Your assignment.
Every record should be restated exactly, with no images included.

Stored items:
*** Block opens ***

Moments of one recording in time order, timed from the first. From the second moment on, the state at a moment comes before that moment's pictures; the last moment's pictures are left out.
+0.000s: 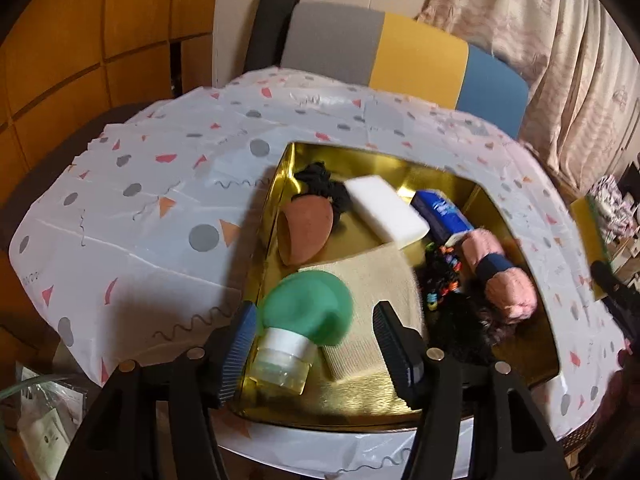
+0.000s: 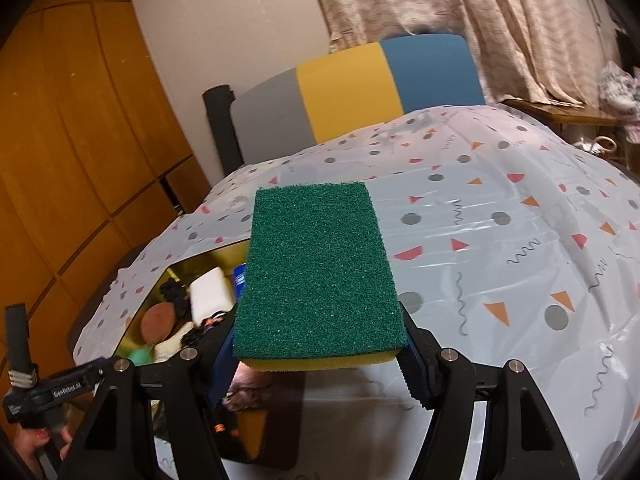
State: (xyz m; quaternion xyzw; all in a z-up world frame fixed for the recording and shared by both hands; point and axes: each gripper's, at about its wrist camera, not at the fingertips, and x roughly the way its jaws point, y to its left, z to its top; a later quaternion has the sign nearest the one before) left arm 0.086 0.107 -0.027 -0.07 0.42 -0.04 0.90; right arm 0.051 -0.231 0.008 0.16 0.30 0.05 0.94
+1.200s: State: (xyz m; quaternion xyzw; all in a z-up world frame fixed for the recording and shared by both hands) left arm 0.052 0.090 -0.004 -0.10 0.40 -0.07 0.91; right arm 0.073 -0.104 0.008 0.03 0.38 0.12 0.92
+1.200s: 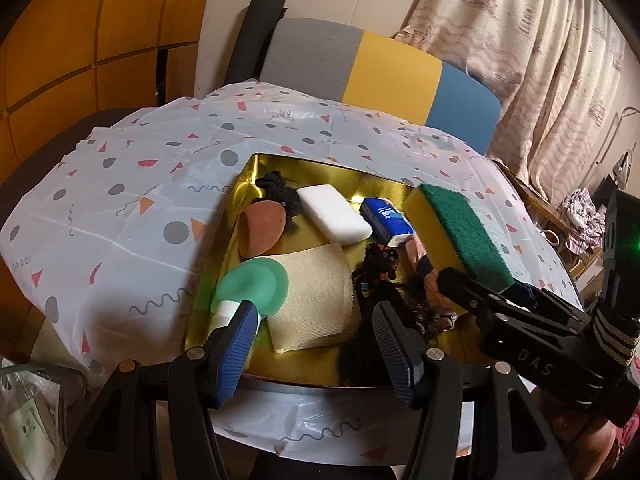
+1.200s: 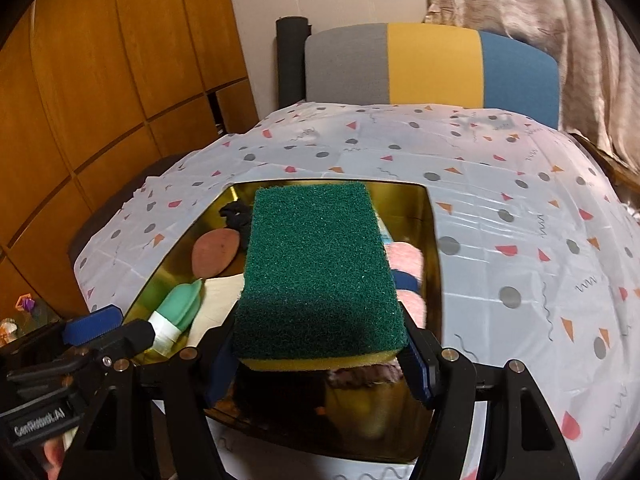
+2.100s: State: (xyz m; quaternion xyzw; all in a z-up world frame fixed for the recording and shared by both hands) left arm 0.053 0.115 -0.015 -0.10 0.43 0.01 0.89; right arm 0.133 -0.034 -0.015 0.00 0.43 0.13 0.89
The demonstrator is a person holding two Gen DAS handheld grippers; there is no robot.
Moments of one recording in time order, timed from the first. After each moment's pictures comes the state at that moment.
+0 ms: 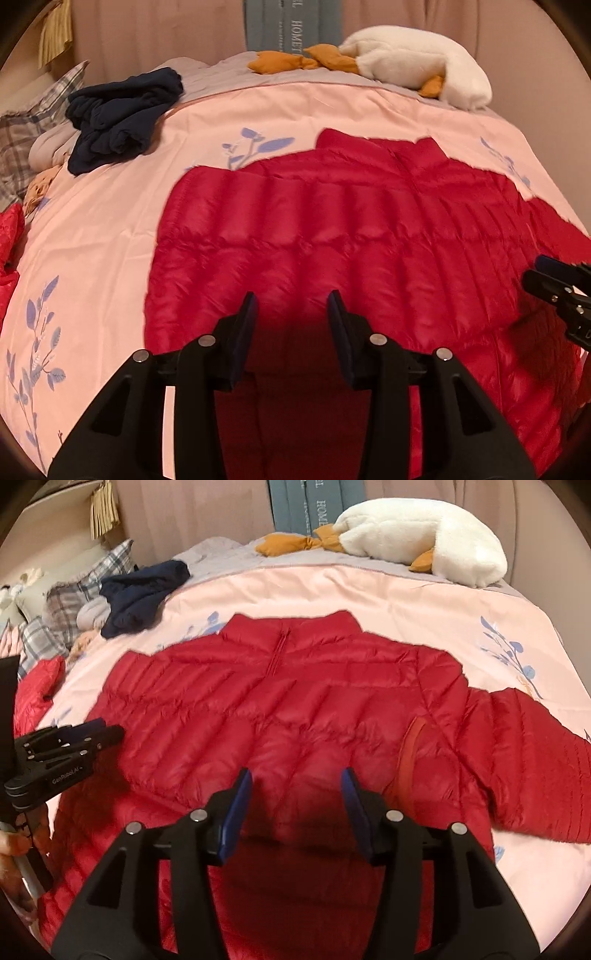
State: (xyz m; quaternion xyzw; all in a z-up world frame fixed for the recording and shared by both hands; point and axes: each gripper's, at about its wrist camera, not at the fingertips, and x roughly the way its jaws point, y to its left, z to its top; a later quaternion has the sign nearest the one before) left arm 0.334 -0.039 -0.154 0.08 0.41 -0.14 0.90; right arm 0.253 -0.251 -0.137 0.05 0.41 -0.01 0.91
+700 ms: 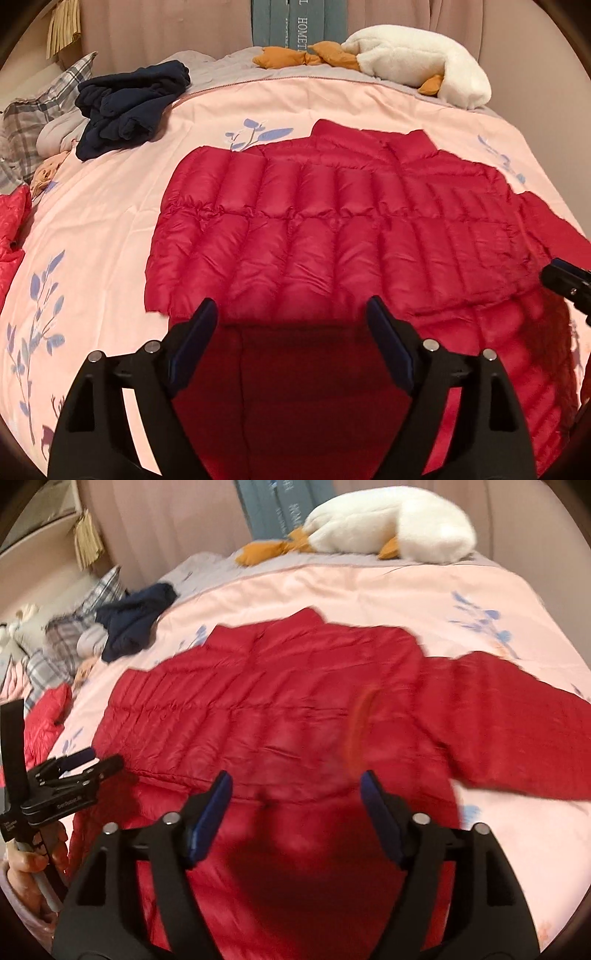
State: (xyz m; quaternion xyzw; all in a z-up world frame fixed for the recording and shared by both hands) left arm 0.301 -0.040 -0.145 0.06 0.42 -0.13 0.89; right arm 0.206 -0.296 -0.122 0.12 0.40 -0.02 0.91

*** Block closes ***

Solved problem.
Moments of one recording in time order, timed from the first. From the second moment on, the state at a moment comes before that moment's pictures; the last moment's pictures are left out.
+0.000s: 
+0.000s: 
State: (xyz m; quaternion xyzw; all in a z-up world frame fixed for the recording and shared by both hands; point and axes: each gripper's, at about its wrist camera, not at the fingertips, and x roughly the way its jaws point, y to its left, z to its top; a later quaternion has the sign nearest the one before) left arm 0.086 0.107 -0.027 -0.07 0.42 -0.04 0.90; right arm 0.051 -0.231 0.008 0.16 0.30 0.05 0.94
+1.200s: State: (xyz m; quaternion xyzw; all in a z-up world frame fixed for the recording and shared by both hands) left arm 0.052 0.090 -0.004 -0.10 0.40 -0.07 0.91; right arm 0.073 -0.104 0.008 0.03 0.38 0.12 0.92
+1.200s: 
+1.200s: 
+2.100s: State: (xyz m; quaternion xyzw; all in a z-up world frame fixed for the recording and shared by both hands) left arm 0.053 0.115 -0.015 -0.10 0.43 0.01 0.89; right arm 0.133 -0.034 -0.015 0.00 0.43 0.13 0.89
The demonstrator is a person holding two Gen DAS handheld grippers; there is no robot.
Moments of one recording in time order, timed from the first. After each moment's pictures comes the state at that moment.
+0 ms: 
State: (xyz m; quaternion xyzw; all in a z-up world frame fixed for the recording and shared by both hands; point and axes: each gripper's, at about its wrist camera, not at the fingertips, and x roughly the way its jaws point, y to its left, z to its top; a later quaternion has the sign nearest the one before) left arm 0.334 -0.039 -0.154 0.08 0.41 -0.14 0.90; right arm 0.253 -0.251 -0.137 0.05 0.41 -0.01 0.91
+700 ms: 
State: (xyz m; quaternion xyzw; all in a z-up world frame fixed for the recording and shared by both hands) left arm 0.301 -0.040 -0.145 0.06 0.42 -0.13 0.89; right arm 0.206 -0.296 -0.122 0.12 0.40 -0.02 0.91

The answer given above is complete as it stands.